1 Samuel 23

1 Samuel 23
Keilah was a border town, near to the country occupied by the Philistines, and these enemies were robbing the people. 'David, in communion with God, was directed to go and drive them away; his force was small (about four hundred men, in chapter 22:2), and they were already deeply conscious of their weakness (verse 3); how could they fight with any other outcome than defeat, against the armies of the Philistines? The answer given to faith and dependence was,
"Arise, go down. to Keilah; for I will deliver the Philistines into thine hand."
The word of God was enough for David, who brought away the enemy's cattle, beside smiting them with a great slaughter. So the people of Keilah were saved out of the Philistine's hands.
One purpose alone seems to have animated Saul: David must be destroyed, and it is to be noted that the people were subject to Saul, ready to do his will. Again David is taught of God not to trust in man, even under the best situation, for the people of Keilah who owed their deliverance to him, would give him up to Saul. With his followers, now numbering about six hundred (verse 13), David left Keilah for Ziph in the southeast of Judah, there to remain for a long time. Ziph means "refining place," and such it became to the sorely tried spirit of David. Saul sought him every day, but God delivered him not into his hand.
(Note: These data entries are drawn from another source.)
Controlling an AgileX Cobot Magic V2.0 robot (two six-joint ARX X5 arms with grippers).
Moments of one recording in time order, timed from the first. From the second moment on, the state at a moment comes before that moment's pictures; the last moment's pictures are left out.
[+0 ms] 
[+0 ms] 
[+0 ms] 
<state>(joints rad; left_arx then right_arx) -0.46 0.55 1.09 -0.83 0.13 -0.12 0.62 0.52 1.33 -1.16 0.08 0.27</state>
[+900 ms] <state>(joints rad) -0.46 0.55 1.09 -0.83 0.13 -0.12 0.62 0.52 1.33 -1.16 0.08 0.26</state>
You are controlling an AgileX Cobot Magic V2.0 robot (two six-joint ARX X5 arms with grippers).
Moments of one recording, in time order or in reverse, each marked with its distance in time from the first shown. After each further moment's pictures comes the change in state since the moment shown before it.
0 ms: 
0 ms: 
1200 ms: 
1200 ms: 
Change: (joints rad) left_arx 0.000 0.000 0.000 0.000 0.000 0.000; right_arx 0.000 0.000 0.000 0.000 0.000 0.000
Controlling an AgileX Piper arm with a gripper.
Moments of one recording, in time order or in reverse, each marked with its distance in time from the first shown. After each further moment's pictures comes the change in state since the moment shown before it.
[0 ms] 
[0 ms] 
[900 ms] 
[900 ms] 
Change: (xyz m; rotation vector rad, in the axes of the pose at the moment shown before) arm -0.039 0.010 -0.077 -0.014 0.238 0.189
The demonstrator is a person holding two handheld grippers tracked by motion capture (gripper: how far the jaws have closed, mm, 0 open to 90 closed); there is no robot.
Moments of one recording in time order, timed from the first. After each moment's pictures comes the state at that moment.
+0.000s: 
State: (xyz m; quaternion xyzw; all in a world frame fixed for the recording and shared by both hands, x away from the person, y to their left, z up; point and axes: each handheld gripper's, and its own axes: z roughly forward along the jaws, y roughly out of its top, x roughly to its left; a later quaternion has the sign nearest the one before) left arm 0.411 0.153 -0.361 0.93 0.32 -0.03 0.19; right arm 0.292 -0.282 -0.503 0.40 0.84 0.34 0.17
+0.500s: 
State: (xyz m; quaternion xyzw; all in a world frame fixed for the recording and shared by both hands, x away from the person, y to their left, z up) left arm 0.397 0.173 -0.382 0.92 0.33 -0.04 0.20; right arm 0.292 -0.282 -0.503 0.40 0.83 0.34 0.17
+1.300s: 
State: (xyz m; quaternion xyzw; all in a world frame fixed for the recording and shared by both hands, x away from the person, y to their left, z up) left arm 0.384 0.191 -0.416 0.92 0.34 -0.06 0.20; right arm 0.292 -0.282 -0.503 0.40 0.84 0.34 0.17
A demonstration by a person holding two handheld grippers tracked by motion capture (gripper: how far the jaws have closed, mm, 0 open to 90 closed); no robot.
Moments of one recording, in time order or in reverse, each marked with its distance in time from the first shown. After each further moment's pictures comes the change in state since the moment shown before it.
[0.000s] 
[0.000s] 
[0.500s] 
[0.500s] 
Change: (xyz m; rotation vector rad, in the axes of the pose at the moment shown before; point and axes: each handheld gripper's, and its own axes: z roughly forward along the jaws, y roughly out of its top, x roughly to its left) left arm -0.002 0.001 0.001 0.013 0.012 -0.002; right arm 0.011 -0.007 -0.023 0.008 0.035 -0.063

Jonathan came there to David, and encouraged him to wait upon God (verse 16), but this was the last time they met. Jonathan's love for David was not equal to the reproach, the present loss, which it would have cost to take his place with the rejected and hated one, and he went back to his house, after seeing, as a visitor, what he might have shared as a follower of the anointed one of God.
The Ziphites, no better than the Keilahites, told Saul of David's presence among them. Saul's heart is again revealed (verses 21-23), and David is pursued to the hill of Hachilah ("drought"), on the south of Jeshimon ("desert") even to Maon ("habitation"), where he abode.
But God will not allow the enemy to do more than His own purpose permits, and when David and his men are almost captured (verse 26), Saul is recalled to fight the Philistines, and 'David finds security and refreshment in strong holds at En-gedi (fountain of Gad). God had purposes of richest blessing for His beloved servant, and in due time would manifest them; meanwhile he was to be in training of great, indeed eternal, value to his soul.